What to do
The full set of lines below has to be written out again exactly.

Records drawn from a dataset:
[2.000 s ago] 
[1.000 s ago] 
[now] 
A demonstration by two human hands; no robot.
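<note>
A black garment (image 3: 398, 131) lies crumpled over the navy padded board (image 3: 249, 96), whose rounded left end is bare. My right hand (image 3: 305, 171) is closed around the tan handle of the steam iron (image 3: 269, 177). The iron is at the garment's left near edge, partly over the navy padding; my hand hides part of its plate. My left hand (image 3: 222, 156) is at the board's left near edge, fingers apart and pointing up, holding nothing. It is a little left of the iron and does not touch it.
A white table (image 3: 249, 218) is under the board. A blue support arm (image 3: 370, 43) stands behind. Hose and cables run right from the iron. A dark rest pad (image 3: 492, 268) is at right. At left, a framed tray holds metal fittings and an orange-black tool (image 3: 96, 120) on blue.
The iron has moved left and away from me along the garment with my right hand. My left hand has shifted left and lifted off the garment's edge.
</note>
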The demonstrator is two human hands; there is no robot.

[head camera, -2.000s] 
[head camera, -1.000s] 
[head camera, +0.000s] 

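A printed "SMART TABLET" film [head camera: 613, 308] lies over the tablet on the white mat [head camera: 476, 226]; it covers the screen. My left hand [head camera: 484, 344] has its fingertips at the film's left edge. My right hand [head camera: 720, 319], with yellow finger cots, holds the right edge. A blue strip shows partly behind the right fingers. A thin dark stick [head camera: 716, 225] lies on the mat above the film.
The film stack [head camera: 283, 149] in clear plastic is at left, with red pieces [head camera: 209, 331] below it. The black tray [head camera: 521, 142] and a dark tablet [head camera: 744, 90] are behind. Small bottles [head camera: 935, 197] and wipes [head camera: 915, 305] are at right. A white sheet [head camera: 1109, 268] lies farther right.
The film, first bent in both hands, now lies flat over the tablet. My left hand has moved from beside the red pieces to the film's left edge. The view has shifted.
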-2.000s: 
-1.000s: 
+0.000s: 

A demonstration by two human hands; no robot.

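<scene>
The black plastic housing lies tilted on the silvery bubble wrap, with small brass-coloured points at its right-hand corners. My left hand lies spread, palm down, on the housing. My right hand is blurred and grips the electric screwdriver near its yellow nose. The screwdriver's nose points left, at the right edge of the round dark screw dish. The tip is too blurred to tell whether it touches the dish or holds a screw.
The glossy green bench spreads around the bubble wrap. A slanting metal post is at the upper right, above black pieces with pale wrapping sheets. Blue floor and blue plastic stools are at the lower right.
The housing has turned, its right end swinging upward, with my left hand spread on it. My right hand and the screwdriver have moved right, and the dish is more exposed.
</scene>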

Answer below
[2.000 s ago] 
[1.000 s ago] 
[now] 
A demonstration by two human hands; no robot.
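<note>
A black garment (image 3: 398, 131) lies crumpled over the navy padded board (image 3: 249, 96), whose rounded left end is bare. My right hand (image 3: 305, 171) is closed around the tan handle of the steam iron (image 3: 269, 177). The iron is at the garment's left near edge, partly over the navy padding; my hand hides part of its plate. My left hand (image 3: 222, 156) is at the board's left near edge, fingers apart and pointing up, holding nothing. It is a little left of the iron and does not touch it.
A white table (image 3: 249, 218) is under the board. A blue support arm (image 3: 370, 43) stands behind. Hose and cables run right from the iron. A dark rest pad (image 3: 492, 268) is at right. At left, a framed tray holds metal fittings and an orange-black tool (image 3: 96, 120) on blue.
The iron has moved left and away from me along the garment with my right hand. My left hand has shifted left and lifted off the garment's edge.
</note>
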The demonstrator is two human hands; there is no robot.

[head camera, -2.000s] 
[head camera, -1.000s] 
[head camera, +0.000s] 

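A printed "SMART TABLET" film [head camera: 613, 308] lies over the tablet on the white mat [head camera: 476, 226]; it covers the screen. My left hand [head camera: 484, 344] has its fingertips at the film's left edge. My right hand [head camera: 720, 319], with yellow finger cots, holds the right edge. A blue strip shows partly behind the right fingers. A thin dark stick [head camera: 716, 225] lies on the mat above the film.
The film stack [head camera: 283, 149] in clear plastic is at left, with red pieces [head camera: 209, 331] below it. The black tray [head camera: 521, 142] and a dark tablet [head camera: 744, 90] are behind. Small bottles [head camera: 935, 197] and wipes [head camera: 915, 305] are at right. A white sheet [head camera: 1109, 268] lies farther right.
The film, first bent in both hands, now lies flat over the tablet. My left hand has moved from beside the red pieces to the film's left edge. The view has shifted.
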-2.000s: 
-1.000s: 
+0.000s: 

A demonstration by two human hands; no robot.

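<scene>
The black plastic housing lies tilted on the silvery bubble wrap, with small brass-coloured points at its right-hand corners. My left hand lies spread, palm down, on the housing. My right hand is blurred and grips the electric screwdriver near its yellow nose. The screwdriver's nose points left, at the right edge of the round dark screw dish. The tip is too blurred to tell whether it touches the dish or holds a screw.
The glossy green bench spreads around the bubble wrap. A slanting metal post is at the upper right, above black pieces with pale wrapping sheets. Blue floor and blue plastic stools are at the lower right.
The housing has turned, its right end swinging upward, with my left hand spread on it. My right hand and the screwdriver have moved right, and the dish is more exposed.
</scene>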

Nothing more remains in this exercise.